:: Exercise goal ::
Where in the data does the word "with" appear? Find those lines and copy them.

=== Provided material ===

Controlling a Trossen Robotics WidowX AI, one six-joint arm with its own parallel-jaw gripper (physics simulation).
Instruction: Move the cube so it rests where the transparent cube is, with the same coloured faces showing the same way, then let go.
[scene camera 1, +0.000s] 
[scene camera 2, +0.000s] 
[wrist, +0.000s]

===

:: Response to the task ::
Controlling a Trossen Robotics WidowX AI, one six-joint arm with its own parallel-jaw gripper (physics simulation).
Instruction: Move the cube so it rests where the transparent cube is, with the same coloured faces showing the same way, then let go.

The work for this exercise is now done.